### RECORD SET

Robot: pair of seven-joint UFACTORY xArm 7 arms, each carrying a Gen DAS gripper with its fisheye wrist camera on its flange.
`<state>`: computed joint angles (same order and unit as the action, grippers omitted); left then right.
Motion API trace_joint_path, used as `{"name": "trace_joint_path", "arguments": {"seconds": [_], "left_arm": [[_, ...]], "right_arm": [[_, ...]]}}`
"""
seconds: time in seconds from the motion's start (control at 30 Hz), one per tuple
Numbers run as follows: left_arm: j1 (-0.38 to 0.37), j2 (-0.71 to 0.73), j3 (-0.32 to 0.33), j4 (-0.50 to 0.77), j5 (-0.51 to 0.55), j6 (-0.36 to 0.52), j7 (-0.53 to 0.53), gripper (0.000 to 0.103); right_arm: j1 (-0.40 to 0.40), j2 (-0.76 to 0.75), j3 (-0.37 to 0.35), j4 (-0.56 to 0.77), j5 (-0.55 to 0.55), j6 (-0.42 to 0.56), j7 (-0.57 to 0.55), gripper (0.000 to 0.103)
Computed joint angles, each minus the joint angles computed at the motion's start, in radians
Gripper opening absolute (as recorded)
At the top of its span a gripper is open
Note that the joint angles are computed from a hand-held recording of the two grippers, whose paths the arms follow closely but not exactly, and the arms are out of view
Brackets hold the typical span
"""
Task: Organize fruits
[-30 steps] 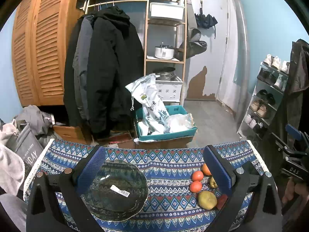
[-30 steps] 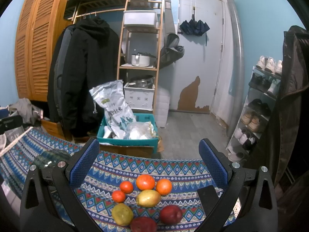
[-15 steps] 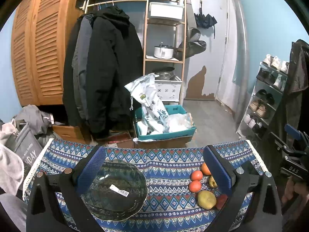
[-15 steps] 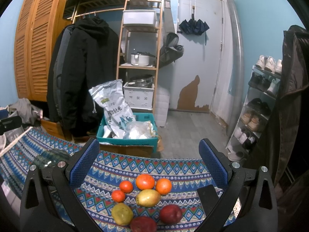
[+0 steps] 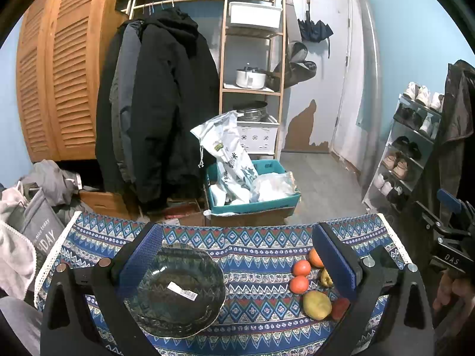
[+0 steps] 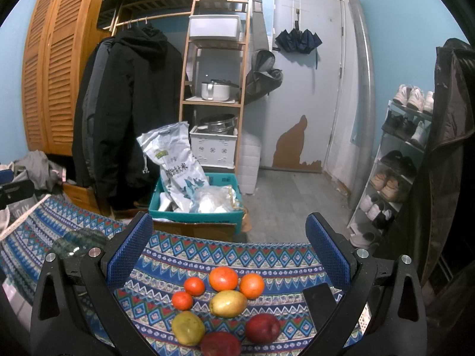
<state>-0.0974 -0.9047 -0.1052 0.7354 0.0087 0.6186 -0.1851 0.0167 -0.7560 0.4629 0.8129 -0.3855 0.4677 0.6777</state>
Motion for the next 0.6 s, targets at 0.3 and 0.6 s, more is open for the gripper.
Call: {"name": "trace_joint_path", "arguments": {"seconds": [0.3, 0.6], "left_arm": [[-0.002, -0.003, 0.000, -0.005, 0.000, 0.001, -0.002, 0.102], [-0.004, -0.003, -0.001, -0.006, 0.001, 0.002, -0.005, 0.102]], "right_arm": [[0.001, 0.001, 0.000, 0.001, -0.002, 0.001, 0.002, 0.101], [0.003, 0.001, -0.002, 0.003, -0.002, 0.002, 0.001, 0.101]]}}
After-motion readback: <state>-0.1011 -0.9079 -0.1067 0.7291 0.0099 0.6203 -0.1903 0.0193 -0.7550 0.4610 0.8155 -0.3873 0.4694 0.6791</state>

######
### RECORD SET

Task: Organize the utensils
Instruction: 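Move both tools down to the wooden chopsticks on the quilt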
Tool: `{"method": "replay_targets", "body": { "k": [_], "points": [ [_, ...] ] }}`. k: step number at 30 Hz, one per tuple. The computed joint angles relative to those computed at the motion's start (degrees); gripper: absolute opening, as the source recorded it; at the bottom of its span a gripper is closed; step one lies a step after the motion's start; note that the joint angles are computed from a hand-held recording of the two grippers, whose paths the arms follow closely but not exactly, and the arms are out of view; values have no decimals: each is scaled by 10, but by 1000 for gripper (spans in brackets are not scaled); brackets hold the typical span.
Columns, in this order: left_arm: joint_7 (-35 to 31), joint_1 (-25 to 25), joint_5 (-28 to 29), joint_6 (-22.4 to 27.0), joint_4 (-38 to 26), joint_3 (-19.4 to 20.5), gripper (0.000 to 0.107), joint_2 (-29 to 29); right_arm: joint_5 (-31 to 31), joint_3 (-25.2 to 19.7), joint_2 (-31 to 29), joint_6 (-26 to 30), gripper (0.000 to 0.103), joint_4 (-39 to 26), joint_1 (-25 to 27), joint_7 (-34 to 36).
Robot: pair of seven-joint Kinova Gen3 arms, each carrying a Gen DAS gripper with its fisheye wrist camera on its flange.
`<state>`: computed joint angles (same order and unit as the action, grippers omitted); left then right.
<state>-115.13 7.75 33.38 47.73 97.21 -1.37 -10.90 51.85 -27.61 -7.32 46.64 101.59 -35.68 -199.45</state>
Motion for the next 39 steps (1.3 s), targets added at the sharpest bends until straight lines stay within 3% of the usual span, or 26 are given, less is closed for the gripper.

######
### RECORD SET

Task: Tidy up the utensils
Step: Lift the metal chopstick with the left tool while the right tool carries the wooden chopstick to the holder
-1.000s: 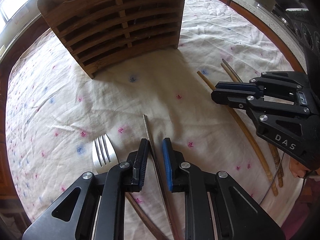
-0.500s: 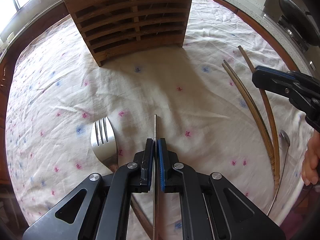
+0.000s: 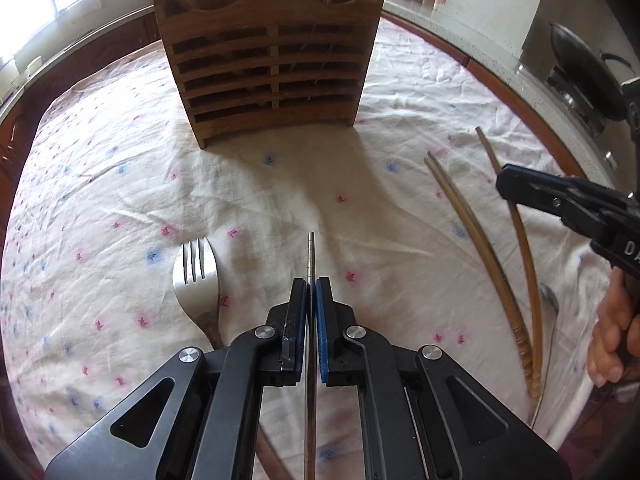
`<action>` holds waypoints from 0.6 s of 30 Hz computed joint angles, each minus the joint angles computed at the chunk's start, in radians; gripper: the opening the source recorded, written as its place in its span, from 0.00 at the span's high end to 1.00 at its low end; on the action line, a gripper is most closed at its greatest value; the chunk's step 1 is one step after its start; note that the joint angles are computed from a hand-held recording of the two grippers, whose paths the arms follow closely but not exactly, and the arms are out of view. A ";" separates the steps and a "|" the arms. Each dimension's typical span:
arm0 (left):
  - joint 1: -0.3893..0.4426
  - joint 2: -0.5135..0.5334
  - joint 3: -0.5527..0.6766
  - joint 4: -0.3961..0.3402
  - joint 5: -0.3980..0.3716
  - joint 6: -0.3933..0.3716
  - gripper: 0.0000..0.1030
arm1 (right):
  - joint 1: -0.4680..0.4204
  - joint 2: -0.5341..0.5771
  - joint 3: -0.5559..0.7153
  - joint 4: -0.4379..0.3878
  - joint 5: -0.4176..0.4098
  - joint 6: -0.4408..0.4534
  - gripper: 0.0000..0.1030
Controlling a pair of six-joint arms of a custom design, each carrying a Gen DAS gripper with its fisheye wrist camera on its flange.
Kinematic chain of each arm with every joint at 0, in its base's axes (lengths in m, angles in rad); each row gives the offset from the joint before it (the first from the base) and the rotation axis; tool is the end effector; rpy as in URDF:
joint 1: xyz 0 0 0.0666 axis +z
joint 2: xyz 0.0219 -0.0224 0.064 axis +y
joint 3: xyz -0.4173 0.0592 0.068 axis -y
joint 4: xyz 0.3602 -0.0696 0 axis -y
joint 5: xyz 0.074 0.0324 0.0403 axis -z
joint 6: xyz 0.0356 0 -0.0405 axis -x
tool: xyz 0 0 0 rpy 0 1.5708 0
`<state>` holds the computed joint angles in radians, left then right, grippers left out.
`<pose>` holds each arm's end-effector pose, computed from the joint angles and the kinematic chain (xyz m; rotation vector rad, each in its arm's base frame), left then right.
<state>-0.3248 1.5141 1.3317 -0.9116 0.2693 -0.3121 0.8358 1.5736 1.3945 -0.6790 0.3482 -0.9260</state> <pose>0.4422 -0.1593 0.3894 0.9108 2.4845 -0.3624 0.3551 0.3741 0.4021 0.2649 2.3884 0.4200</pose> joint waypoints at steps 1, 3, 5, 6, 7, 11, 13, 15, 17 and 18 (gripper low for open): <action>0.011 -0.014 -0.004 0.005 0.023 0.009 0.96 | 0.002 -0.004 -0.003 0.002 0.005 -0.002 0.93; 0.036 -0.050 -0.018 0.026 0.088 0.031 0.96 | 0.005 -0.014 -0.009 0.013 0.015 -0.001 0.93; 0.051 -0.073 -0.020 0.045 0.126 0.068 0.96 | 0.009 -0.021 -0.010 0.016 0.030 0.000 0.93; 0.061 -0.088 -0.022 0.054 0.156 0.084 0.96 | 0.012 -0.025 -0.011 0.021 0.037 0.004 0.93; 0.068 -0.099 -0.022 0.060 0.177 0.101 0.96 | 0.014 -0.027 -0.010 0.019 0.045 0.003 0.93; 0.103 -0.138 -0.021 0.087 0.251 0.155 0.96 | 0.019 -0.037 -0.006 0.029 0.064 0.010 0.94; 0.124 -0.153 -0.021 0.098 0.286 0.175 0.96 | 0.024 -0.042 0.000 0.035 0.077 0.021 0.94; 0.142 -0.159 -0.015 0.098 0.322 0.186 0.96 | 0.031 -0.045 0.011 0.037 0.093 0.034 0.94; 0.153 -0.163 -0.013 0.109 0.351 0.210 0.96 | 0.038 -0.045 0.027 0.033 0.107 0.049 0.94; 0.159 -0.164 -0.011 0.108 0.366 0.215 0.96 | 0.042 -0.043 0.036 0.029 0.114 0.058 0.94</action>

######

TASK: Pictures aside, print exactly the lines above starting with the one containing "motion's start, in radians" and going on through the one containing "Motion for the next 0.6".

RESULT:
Computed joint angles, each minus the joint angles computed at the motion's start, in radians
Gripper opening absolute (as recorded)
At the top of its span a gripper is open
Note that the joint angles are computed from a hand-held recording of the two grippers, whose paths the arms follow closely but not exactly, and the arms are out of view
Brackets hold the typical span
"""
Task: Organize fruits
[-30 steps] 
[-30 steps] 
[-15 steps] 
[-15 steps] 
[+0 steps] 
[+0 steps] 
<state>-0.0974 -0.9047 -0.1052 0.7354 0.0087 0.6186 -0.1851 0.0167 -0.7560 0.4629 0.8129 -0.3855 0.4677 0.6777</state>
Motion for the next 0.6 s, targets at 0.3 and 0.6 s, more is open for the gripper.

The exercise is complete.